In [1]:
from konlpy.tag import Okt

In [2]:
okt = Okt()
def build_bagofwords(document):
    document = document.replace('.', '')
    tokenized_doc = okt.morphs(document)
    word_to_index = {}
    bow = []
    for word in tokenized_doc:
        if word not in word_to_index.keys():
            word_to_index[word] = len(word_to_index)
            bow.insert(len(word_to_index) -1, 1)
        else:
            index = word_to_index.get(word)
            bow[index] = bow[index] + 1
    return word_to_index, bow

## 함수 설명
- for문 전에 토큰화를 함
- word_to_index, bow를 각각 빈 딕셔너리, 리스트 형태로 선언
- word가 word_to_index에 없는 경우(처음 나온 단어인 경우)
  - word_to_index의 워드의 값은 word_to_index길이로 넣음
  - bow에 기본값 1을 넣음
- 처음 나온 단어가 아니라면
  - 재등장하는 단어의 인덱스에 1을 더함

In [3]:
doc1 = "정부가 발표하는 물가상승률과 소비자가 느끼는 물가상승률은 다르다."
vocab, bow = build_bagofwords(doc1)
print('vocabulary : ', vocab)
print('bag of words : ', bow)

vocabulary :  {'정부': 0, '가': 1, '발표': 2, '하는': 3, '물가상승률': 4, '과': 5, '소비자': 6, '느끼는': 7, '은': 8, '다르다': 9}
bag of words :  [1, 2, 1, 1, 2, 1, 1, 1, 1, 1]


In [4]:
doc2 = '소비자는 주로 소비하는 상품을 기준으로 물가상승률을 느낀다.'
vocab2, bow2 = build_bagofwords(doc2)
print('vocabulary : ', vocab2)
print('bag of words : ', bow2)


vocabulary :  {'소비자': 0, '는': 1, '주로': 2, '소비': 3, '하는': 4, '상품': 5, '을': 6, '기준': 7, '으로': 8, '물가상승률': 9, '느낀다': 10}
bag of words :  [1, 1, 1, 1, 1, 1, 2, 1, 1, 1, 1]


In [5]:
doc3 = doc1 + ' ' + doc2
vocab3, bow3 = build_bagofwords(doc3)
print('vocabulary : ', vocab3)
print('bag of words : ', bow3)

vocabulary :  {'정부': 0, '가': 1, '발표': 2, '하는': 3, '물가상승률': 4, '과': 5, '소비자': 6, '느끼는': 7, '은': 8, '다르다': 9, '는': 10, '주로': 11, '소비': 12, '상품': 13, '을': 14, '기준': 15, '으로': 16, '느낀다': 17}
bag of words :  [1, 2, 1, 2, 3, 1, 2, 1, 1, 1, 1, 1, 1, 1, 2, 1, 1, 1]


# CountVectorizer클래스로 BOW 만들기

In [6]:
from sklearn.feature_extraction.text import CountVectorizer
corpus = ['you know I want your love. because I love you.']
vector = CountVectorizer()
print('bag of words vector : ', vector.fit_transform(corpus).toarray())
print('vocabulary : ', vector.vocabulary_)

bag of words vector :  [[1 1 2 1 2 1]]
vocabulary :  {'you': 4, 'know': 1, 'want': 3, 'your': 5, 'love': 2, 'because': 0}


# 불용어를 제거한 bow만들기

In [7]:
from sklearn.feature_extraction.text import CountVectorizer
from nltk.corpus import stopwords

## 사용자가 직접 정의한 불용어

In [8]:
text = ["Family is not an important thing.

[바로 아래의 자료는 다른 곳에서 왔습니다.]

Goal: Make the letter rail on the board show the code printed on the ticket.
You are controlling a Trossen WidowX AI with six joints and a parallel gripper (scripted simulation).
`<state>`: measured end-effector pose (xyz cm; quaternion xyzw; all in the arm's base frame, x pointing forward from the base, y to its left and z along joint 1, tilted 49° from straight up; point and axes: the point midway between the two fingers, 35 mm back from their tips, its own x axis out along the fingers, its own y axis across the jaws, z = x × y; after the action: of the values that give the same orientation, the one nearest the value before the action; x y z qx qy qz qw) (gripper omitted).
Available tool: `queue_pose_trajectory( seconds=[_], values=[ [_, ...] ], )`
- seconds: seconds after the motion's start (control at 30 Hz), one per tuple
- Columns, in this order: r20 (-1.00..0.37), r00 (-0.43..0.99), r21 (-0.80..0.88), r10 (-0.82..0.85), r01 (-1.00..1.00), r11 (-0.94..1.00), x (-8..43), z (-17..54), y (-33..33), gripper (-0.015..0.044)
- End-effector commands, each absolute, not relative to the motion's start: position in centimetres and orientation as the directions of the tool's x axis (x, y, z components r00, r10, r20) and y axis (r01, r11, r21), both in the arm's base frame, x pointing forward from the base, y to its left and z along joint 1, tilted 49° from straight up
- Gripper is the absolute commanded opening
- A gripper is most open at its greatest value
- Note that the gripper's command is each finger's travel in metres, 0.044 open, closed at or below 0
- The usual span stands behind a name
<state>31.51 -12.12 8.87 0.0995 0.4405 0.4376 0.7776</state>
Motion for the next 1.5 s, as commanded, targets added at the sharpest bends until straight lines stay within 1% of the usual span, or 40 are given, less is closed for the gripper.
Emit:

It's everything."]
vector = CountVectorizer(stop_words = ["the", "a", "an", "is", "not"])
print('bag of words vector : ', vector.fit_transform(text).toarray())
print('vocabulary : ', vector.vocabulary_)

bag of words vector :  [[1 1 1 1 1]]
vocabulary :  {'family': 1, 'important': 2, 'thing': 4, 'it': 3, 'everything': 0}


In [9]:
text = ["Family is not an important thing. It's everything."]
vect = CountVectorizer(stop_words="english")
print('bag of words vector :',vect.fit_transform(text).toarray())
print('vocabulary :',vect.vocabulary_)

bag of words vector : [[1 1 1]]
vocabulary : {'family': 0, 'important': 1, 'thing': 2}


In [10]:
text = ["Family is not an important thing. It's everything."]
stop_words = stopwords.words("english")
vect = CountVectorizer(stop_words=stop_words)
print('bag of words vector :',vect.fit_transform(text).toarray()) 
print('vocabulary :',vect.vocabulary_)

bag of words vector : [[1 1 1 1]]
vocabulary : {'family': 1, 'important': 2, 'thing': 3, 'everything': 0}